ASSIGNMENT: Omit every picture, then return each line of the data below exactly.

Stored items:
********
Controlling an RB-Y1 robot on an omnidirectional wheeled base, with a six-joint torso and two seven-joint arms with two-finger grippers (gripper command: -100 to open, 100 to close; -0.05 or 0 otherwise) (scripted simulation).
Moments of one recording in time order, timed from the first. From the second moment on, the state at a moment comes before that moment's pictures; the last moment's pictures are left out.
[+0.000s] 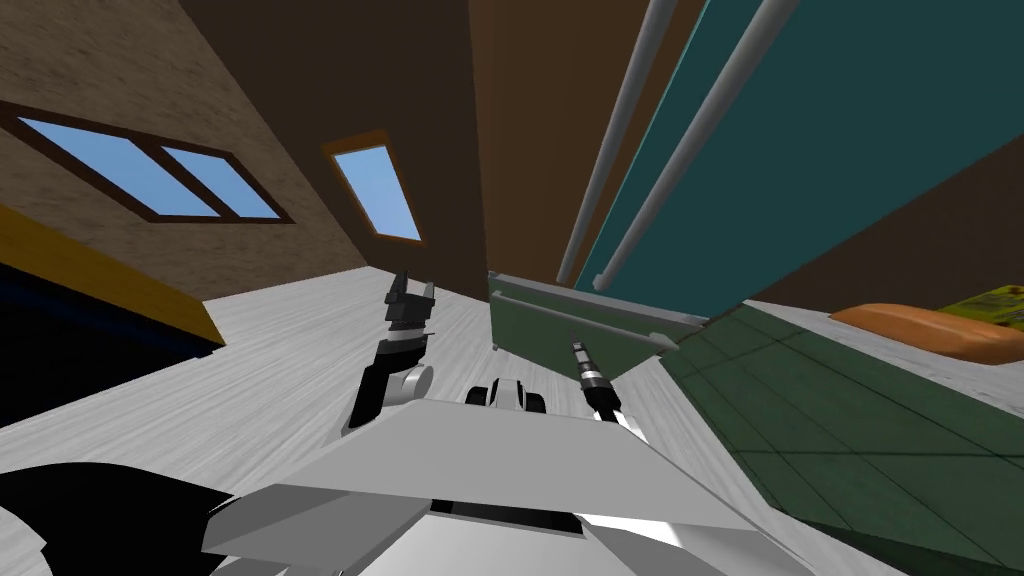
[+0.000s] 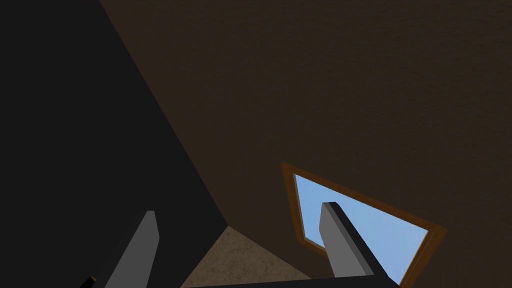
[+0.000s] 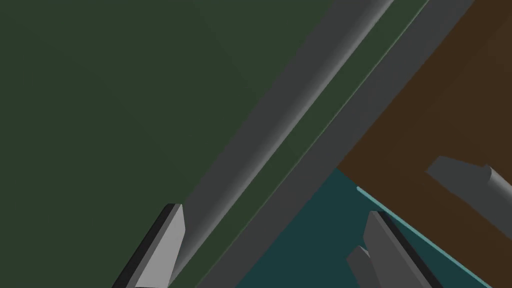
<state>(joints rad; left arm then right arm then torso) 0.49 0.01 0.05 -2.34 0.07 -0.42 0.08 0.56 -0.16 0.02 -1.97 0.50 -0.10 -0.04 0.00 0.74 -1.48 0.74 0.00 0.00</state>
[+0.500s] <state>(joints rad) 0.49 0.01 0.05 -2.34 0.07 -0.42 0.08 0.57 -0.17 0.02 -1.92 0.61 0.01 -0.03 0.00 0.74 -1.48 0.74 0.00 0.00</state>
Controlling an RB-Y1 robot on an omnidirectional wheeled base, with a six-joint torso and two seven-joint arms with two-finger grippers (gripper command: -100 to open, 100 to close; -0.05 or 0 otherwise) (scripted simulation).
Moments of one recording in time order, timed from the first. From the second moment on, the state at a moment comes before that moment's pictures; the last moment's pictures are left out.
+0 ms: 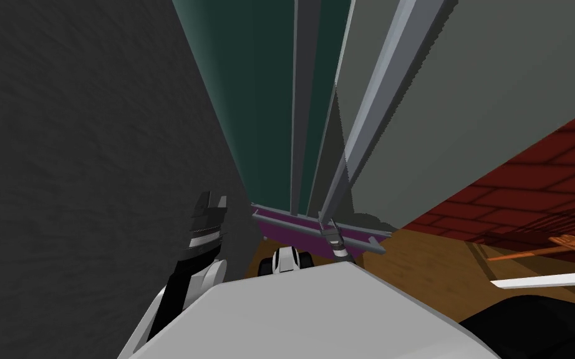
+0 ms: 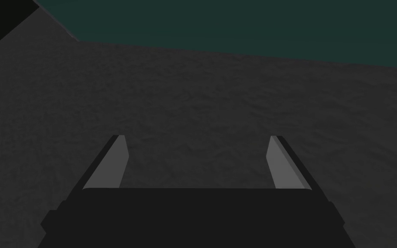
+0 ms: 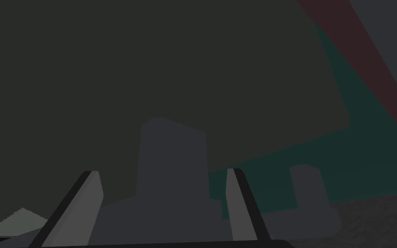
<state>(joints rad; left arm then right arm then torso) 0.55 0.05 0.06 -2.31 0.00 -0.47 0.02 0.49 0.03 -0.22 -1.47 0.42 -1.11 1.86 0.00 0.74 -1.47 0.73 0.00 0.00</state>
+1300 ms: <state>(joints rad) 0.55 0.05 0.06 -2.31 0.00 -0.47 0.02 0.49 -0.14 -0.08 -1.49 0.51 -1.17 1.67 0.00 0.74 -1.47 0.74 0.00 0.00</state>
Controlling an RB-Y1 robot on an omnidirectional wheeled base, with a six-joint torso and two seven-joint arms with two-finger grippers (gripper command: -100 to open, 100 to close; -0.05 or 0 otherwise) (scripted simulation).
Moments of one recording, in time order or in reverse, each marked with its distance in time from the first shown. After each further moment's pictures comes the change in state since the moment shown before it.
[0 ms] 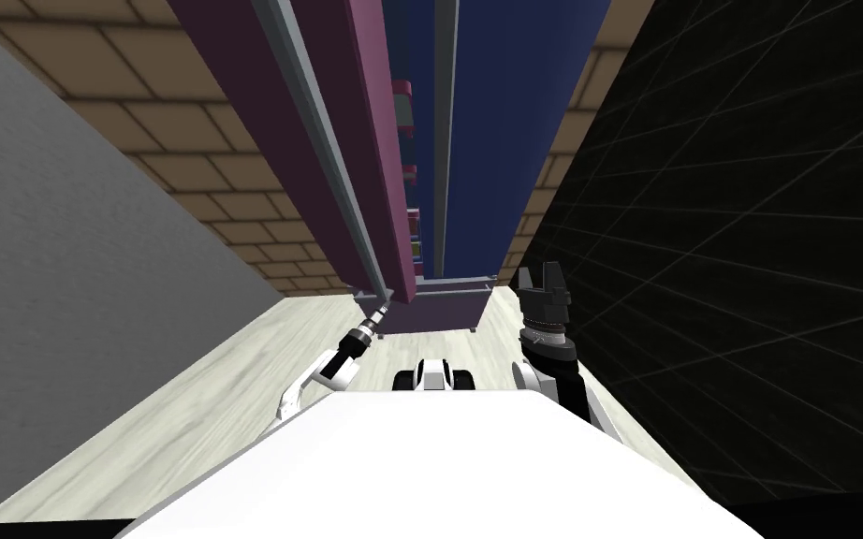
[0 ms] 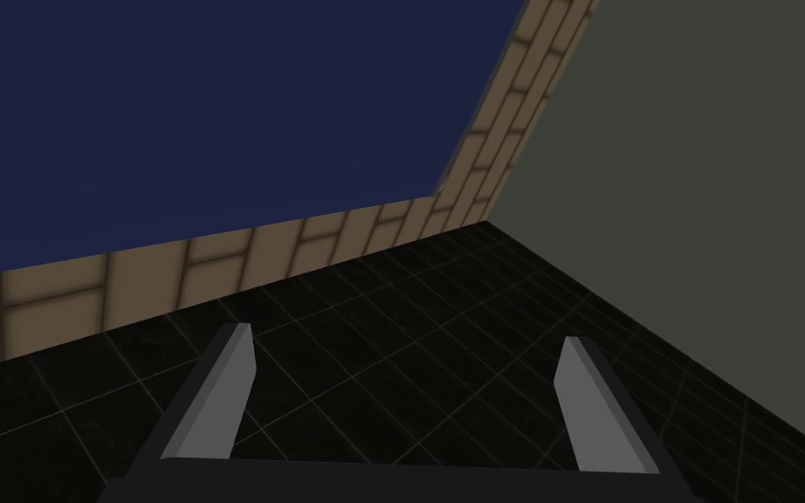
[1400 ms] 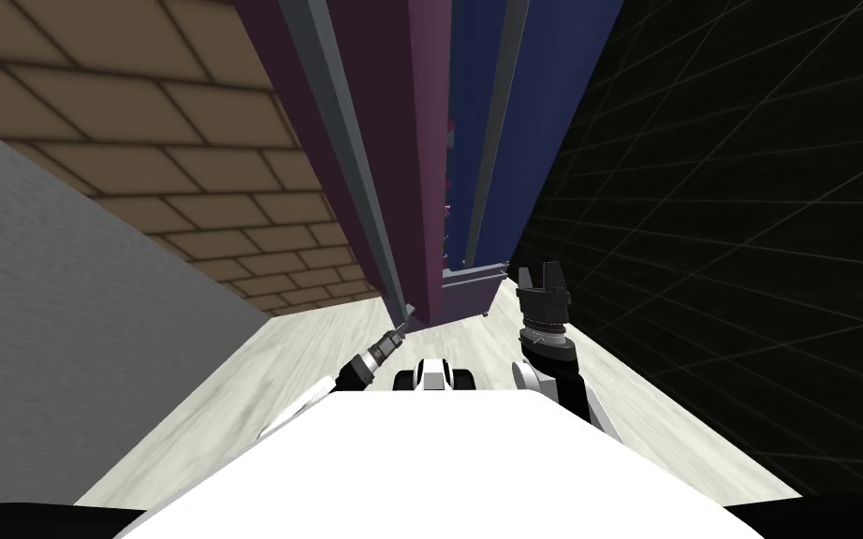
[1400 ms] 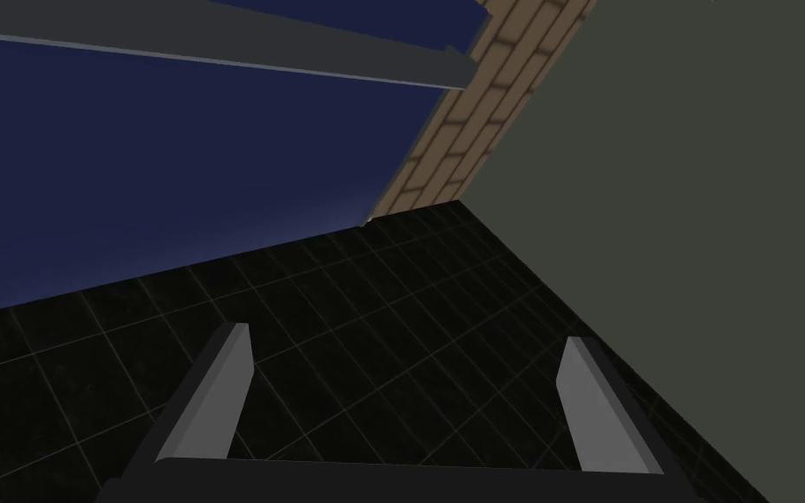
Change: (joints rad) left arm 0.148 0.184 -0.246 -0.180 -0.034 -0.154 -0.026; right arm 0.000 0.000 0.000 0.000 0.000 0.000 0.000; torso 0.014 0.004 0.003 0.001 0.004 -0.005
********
FINAL ANSWER:
Controlling an RB-Y1 robot on an omnidirectional wheeled base, with a six-joint torso and two seven-joint arms with two-finger grippers (gripper command: -100 to open, 100 to close; -0.05 or 0 otherwise) (scripted simulation).
Moments of one recording in time order, timed from the first. From the second moment on, the state at a moment comes before that moment's pictures; the last moment's pictures are left out.
[+0.000s] 
[+0.000s] 
[+0.000s] 
<state>(joints rad; left arm then right arm then torso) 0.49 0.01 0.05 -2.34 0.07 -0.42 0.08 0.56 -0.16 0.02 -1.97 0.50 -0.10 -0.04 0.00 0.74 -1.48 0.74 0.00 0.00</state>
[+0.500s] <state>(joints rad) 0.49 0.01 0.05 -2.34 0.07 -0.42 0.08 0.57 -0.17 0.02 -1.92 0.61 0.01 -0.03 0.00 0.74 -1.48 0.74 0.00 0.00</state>
Controlling an RB-Y1 robot on an omnidirectional wheeled base, with a six-joint torso and two seven-joint arms with two-finger grippers (gripper command: -100 to open, 100 to close; -0.05 or 0 otherwise) (scripted simulation).
Moments of one recording in time order, timed from the first. From the second moment on, the state at a moment comes before that moment's pictures; the last moment's pictures are left out.
+0 ms: 
+0 ms: 
+0 ms: 
<state>(joints rad; left arm then right arm then torso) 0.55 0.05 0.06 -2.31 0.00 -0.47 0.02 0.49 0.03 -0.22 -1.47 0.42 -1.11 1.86 0.00 0.74 -1.47 0.73 0.00 0.00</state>
+1300 ms: <state>(joints rad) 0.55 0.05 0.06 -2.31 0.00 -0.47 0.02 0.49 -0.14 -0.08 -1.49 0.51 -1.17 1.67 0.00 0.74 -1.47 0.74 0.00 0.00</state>
Controlling an RB-Y1 robot on an omnidirectional wheeled base, with a six-joint torso and two seven-joint arms with two-finger grippers (gripper command: -100 to open, 100 to close; -0.05 or 0 otherwise) (scripted simulation).
Moments of one recording, in time order or in reverse, each marked with its distance in time from the first shown. After each further moment's pictures comes the change in state since the moment shown before it.
[0 ms] 
[0 ms] 
[1400 ms] 
[1400 ms] 
Change: (joints rad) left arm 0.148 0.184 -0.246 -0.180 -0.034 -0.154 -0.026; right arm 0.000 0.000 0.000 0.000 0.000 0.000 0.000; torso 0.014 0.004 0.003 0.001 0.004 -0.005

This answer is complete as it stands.